PAM Facilitates Digital Identity Hygiene Best Practices

Identity hygiene relates to how your enterprise handles the credentials of both internal and external actors: ensuring that the digital identities have access appropriate to their positions, that the users with those identities are who they say they are, and that both are monitored. Without adequate identity hygiene, the chances of an external hacker obtaining those credentials or an insider threat occurring increase substantially—never a good thing.  

Privileged access management’s key capabilities can improve your enterprise’s digital identity hygiene significantly by allowing for greater visibility into user credentials and granular control over them.

Those PAM key capabilities include:

Administrative Control and Role Management

One of the key benefits of privileged access management is the insight into your enterprise’s IT environment via the high level of inherent administrative controls. For example, the different departments in your enterprise require privileged accounts for their leaders: the CEO will need privileged access, as will your IT director and CFO.

Yet each will need their own distinct privileged credentials: the CEO doesn’t need the same permissions as the IT director. Giving block privileges to all privileged users asks for trouble: it opens the door to potential insider threats whether accidental or deliberate and makes these credentials prime target to external cybercriminals.

Privileged access management can help enforce identity hygiene best practices by delegating privileged permissions to individual roles rather than people. This will prevent permissions creep—an individual continuing to gain privileges as they move through your enterprise—which can increase the chances of an insider threat. Furthermore, the administrative controls offered by PAM allows for greater visibility into your permissions, including who has what access and when they are using it. Thus PAM allows your IT security team to make adjustments or revoke permissions if they see a discrepancy, improving your enterprise’s overall identity hygiene.
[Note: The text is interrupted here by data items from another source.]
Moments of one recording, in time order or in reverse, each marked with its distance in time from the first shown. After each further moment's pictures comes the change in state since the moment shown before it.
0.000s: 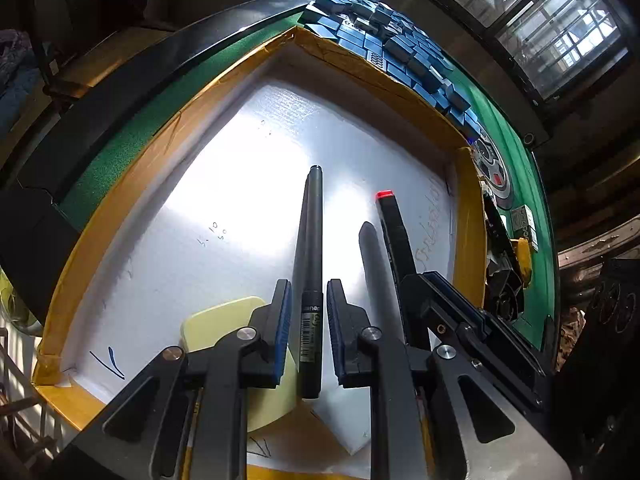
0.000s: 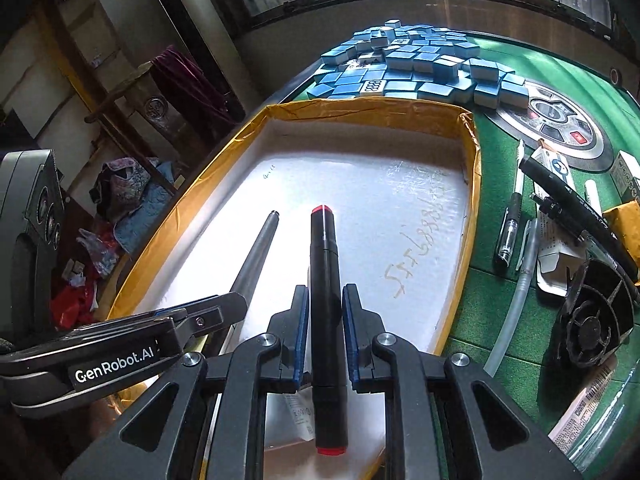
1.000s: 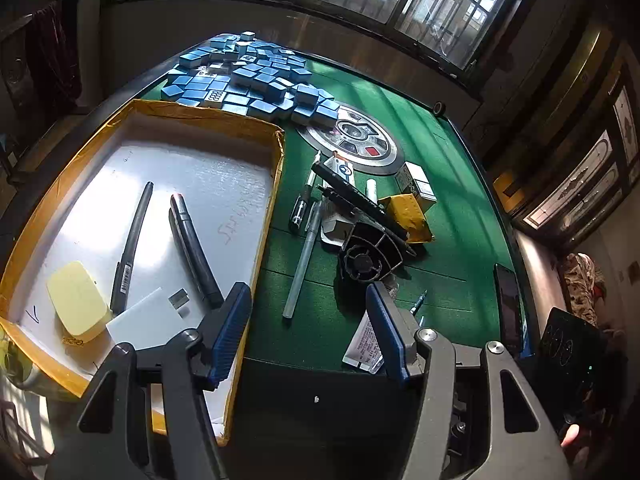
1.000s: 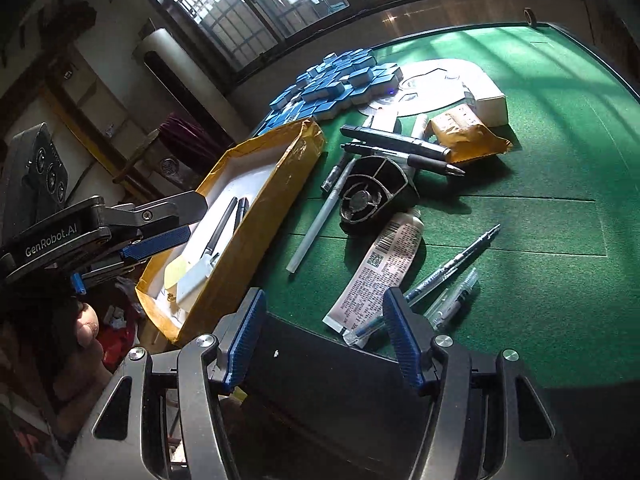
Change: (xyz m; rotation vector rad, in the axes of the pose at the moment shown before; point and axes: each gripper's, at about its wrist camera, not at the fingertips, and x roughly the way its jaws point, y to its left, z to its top) left arm -0.041 -0.148 -0.073 0.278 -0.153 -0.082; right arm -0.129 -0.147 -0.100 0.181 -0.142 0.106
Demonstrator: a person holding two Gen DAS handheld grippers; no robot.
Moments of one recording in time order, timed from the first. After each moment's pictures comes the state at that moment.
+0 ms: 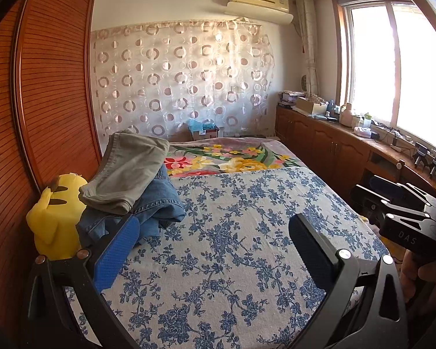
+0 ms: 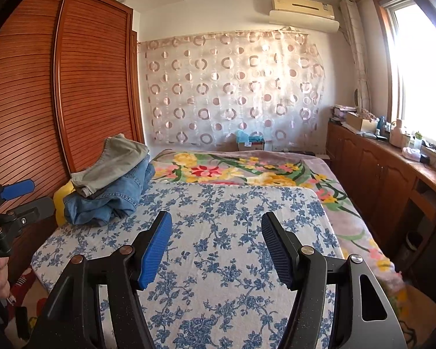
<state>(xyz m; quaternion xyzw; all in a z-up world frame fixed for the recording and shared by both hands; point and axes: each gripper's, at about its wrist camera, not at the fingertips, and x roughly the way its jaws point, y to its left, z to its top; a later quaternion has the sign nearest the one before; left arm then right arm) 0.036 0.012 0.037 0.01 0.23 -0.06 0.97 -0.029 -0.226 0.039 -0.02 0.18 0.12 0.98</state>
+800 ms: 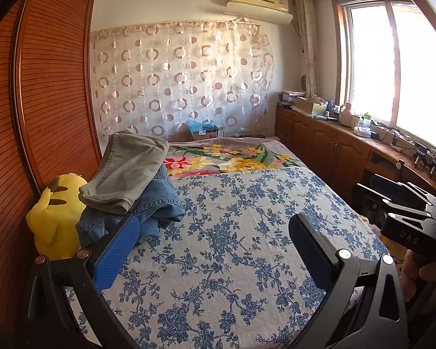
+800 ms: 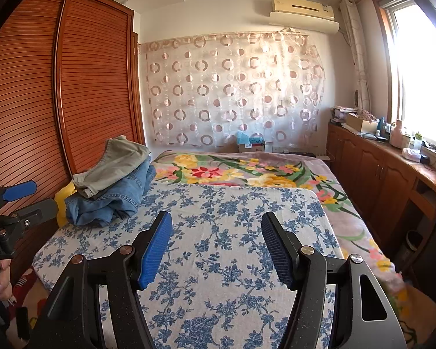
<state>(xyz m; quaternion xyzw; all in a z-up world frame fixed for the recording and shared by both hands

Removing Orphaned Privileged Accounts

An orphaned account is an account that still exists in your enterprise’s networks even though the user no longer works at your enterprise or no longer uses those credentials. For privileged access management, an orphaned account is a nightmare for security teams—super credentials with no user to monitor their behavior or notice discrepancies lays out the welcome mat to hackers. They are identity hygiene disasters, the equivalent of ignoring a symptom of an illness.

Privileged access management solutions repair this damage by allowing IT security teams to evaluate the privileged accounts on your networks, find orphaned accounts, and remove them. It’s certainly the easiest way to improve your identity hygiene.

Employing The Least Permissions Principle

Related to the capabilities above, the principle of least privileges is a model in which each user on your network only has the permissions they absolutely need to perform their roles—and no more. This means preventing permissions creep, as mentioned above, as well as revoking privileges that users don’t need or setting temporary privileges for when a project requires it.  

The principle of least permissions is a key component of identity hygiene, as it maintains tight control over privileges and permissions within your network. That’s what privileged access management boils down to—better control. 

Identity hygiene is about tight control as well—almost like a digital diet. It takes discipline and constant vigilance to do it properly, and the habits have to be maintained. Privileged access management can help you maintain that control.

Is it time for you to start your digital diet?